[Exercise goal]
Each line containing the string "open" should be copied out of the entries.

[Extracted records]
---+---
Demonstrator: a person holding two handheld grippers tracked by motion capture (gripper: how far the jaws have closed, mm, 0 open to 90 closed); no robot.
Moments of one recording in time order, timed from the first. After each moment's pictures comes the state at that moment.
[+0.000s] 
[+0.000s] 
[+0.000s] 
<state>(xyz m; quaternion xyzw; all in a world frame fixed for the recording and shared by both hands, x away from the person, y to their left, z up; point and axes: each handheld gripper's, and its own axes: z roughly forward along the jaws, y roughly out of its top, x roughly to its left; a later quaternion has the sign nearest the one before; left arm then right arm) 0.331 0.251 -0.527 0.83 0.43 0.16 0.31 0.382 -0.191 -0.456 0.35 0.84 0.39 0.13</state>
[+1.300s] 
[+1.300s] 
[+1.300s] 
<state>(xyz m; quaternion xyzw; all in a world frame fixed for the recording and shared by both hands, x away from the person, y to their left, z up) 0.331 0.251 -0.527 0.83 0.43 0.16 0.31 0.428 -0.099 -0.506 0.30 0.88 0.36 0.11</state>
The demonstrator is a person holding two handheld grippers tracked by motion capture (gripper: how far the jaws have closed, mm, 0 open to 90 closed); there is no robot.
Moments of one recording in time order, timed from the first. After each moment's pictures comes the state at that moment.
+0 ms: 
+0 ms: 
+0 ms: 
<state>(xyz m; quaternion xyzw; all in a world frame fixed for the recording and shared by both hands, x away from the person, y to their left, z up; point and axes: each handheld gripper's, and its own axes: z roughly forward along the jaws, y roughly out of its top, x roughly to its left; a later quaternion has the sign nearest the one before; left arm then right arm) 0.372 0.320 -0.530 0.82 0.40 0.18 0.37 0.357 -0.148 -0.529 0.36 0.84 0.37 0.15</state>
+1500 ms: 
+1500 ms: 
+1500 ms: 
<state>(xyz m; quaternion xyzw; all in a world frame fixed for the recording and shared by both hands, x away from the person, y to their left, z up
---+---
[Exercise answer]
Demonstrator: a person holding two handheld grippers tracked by motion capture (gripper: how far the jaws have closed, mm, 0 open to 90 closed); no robot.
The demonstrator is a person holding two handheld grippers tracked by motion capture (gripper: how far the jaws have closed, mm, 0 open to 90 closed); there is no robot.

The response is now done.